Autor: Bruno Dantas (*)
Poucas leis brasileiras possuem um espectro tão amplo de incidência como o Código de Processo Civil (CPC). Ele é aplicável direta ou supletivamente, dentre outros, a litígios contratuais, possessórios, familiares, comerciais, tributários, administrativos, trabalhistas e previdenciários. Transcorridos pouco mais de onze meses da publicação da Lei 13.105/2015 que institui o novo CPC, persiste nos meios jurídicos uma controvérsia relevante: afinal, quando entra em vigor a nova lei?
O CPC certamente é uma das leis mais importantes do País, pois viabiliza o exercício de direitos fundamentais e dá efetividade aos atos da vida civil em caso de controvérsia judicial. O notável professor austríaco Franz Klein já lecionava que se trata de conjunto de normas que rege a atuação dos litigantes, dos advogados, do Ministério Público, do juiz e dos seus auxiliares (escrivães, oficiais de justiça, peritos etc.) em processos judiciais que não tenham natureza penal. A data exata de vigência dessa lei tem consequências importantes tanto para os novos processos quanto para aqueles que ainda estarão em tramitação por ocasião do seu advento.

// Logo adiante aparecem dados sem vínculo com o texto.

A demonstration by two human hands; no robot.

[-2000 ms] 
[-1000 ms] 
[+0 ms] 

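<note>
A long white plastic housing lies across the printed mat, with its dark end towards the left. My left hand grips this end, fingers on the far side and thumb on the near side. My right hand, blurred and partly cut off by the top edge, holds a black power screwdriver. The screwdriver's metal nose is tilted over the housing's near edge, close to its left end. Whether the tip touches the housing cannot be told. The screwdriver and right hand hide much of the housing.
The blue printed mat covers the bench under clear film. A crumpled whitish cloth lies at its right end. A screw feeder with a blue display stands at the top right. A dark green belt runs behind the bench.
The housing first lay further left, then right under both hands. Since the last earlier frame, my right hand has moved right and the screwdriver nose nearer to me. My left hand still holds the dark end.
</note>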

O rito, os prazos, as provas, os recursos, as cautelares, as sanções processuais e as multas, são apenas alguns aspectos que sofrerão impacto no dia exato em que a lei nova entrar em vigor. Mas que data é essa? O seu art. 1.045 prevê que “Este Código entra em vigor após decorrido 1 (um) ano da data de sua publicação oficial”. E o 1.046 completa: “Ao entrar em vigor este Código, suas disposições se aplicarão desde logo aos processos pendentes, ficando revogada a Lei 5.869, de 11 de janeiro de 1973”. A resposta parece óbvia, mas não é.

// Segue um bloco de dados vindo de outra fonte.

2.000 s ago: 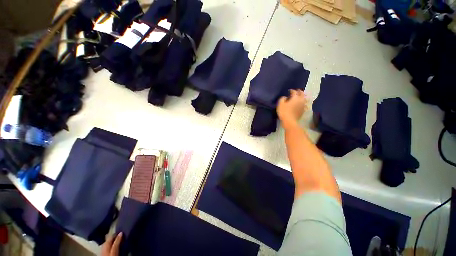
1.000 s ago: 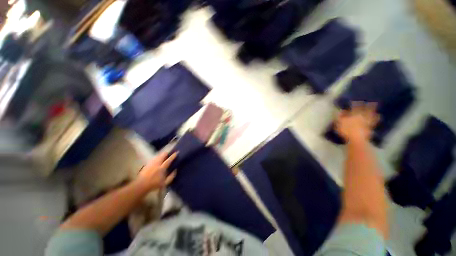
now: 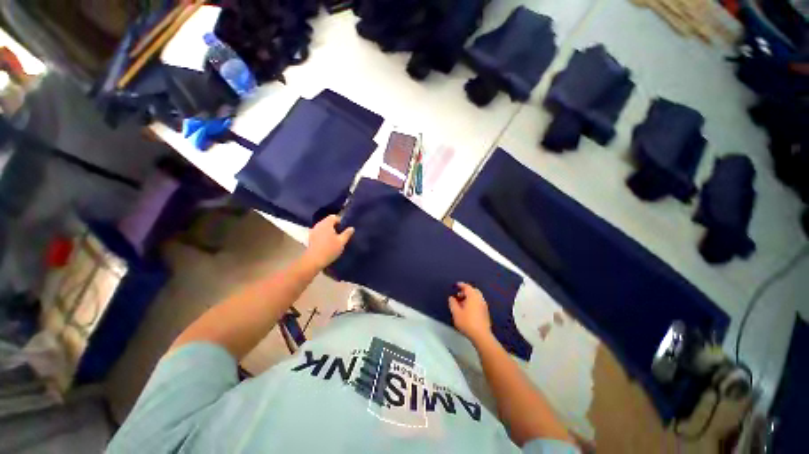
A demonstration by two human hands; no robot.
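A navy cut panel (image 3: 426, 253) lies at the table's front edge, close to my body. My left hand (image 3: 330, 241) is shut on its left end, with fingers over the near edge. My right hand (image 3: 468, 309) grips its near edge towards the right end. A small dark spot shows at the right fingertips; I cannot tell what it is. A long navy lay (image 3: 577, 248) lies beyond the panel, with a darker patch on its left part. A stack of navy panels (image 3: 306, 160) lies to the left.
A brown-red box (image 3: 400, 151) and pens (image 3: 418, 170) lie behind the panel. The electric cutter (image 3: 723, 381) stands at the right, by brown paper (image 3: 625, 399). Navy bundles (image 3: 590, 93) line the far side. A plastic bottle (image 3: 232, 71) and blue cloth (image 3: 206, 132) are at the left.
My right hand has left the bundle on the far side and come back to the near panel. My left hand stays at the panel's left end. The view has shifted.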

A lei 13.105 foi sancionada pela Presidente da República em 16 de março de 2015 e publicada no Diário Oficial da União no dia seguinte. Estabelecer a data de vigência da lei pressupõe interpretar o alcance da expressão “após decorrido um ano”. Significado físico ou linguístico? Não, significado jurídico. Para essa finalidade, não basta contar dias ou meses, e nem estabelecer analogias simplistas com outras leis.
Como ensina Norberto Bobbio, o jurista deve enxergar o ordenamento jurídico como sistema normativo íntegro, completo e coerente. Muitas vezes a resposta para dúvidas referentes à aplicação de uma lei se encontra em uma segunda lei. É o que ocorre na nossa tarefa de definir a data de vigência do novo CPC.

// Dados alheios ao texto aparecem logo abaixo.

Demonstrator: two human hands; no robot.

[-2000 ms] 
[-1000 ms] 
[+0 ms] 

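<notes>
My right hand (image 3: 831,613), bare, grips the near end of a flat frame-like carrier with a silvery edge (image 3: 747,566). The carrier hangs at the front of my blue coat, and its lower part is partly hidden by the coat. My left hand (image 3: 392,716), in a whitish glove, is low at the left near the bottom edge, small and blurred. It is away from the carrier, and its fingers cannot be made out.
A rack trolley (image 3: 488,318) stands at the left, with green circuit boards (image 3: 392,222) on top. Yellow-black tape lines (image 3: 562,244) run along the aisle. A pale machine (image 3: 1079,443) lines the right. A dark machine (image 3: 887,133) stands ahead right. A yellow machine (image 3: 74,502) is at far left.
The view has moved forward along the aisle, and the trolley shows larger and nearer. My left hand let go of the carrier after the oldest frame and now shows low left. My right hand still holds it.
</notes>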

O instrumental hermenêutico de que precisamos está na lei complementar (LC) que a Constituição, em seu art. 59, parágrafo único, diz ser responsável por normatizar a elaboração de outras leis. Essa lei existe, é a LC 95/1999. A chamada “lei das leis” esclarece que “a contagem do prazo para a entrada em vigor das leis que estabeleçam período de vacância far-se-á com a inclusão da data da publicação e do último dia do prazo, entrando em vigor no dia subsequente à sua consumação integral” (art. 8º, §1º).
Compreendido isso, e realizadas as devidas operações mentais, percebe-se que a contagem da medida de tempo escolhida pela norma (o ano, e não dias ou meses) inclui tanto a data da publicação, que foi 17/3/2015, quanto a do término da vacatio legis, que será 17/3/2016, iniciando-se a vigência no dia subsequente. Assim, obtém-se a data de 18/3/2016 para a entrada em vigor da novel legislação. A partir dela, todos os novos processos apresentados ao Judiciário serão integralmente regidos pelo novo código, assim como os processos em andamento, ressalvadas as regras de direito intertemporal.
Autor: Bruno Dantas é ministro do Tribunal de Contas da União, doutor em Direito Processual pela PUC-SP e pesquisador visitante da Cardozo Law School, da Universidade Yeshiva, em Nova York.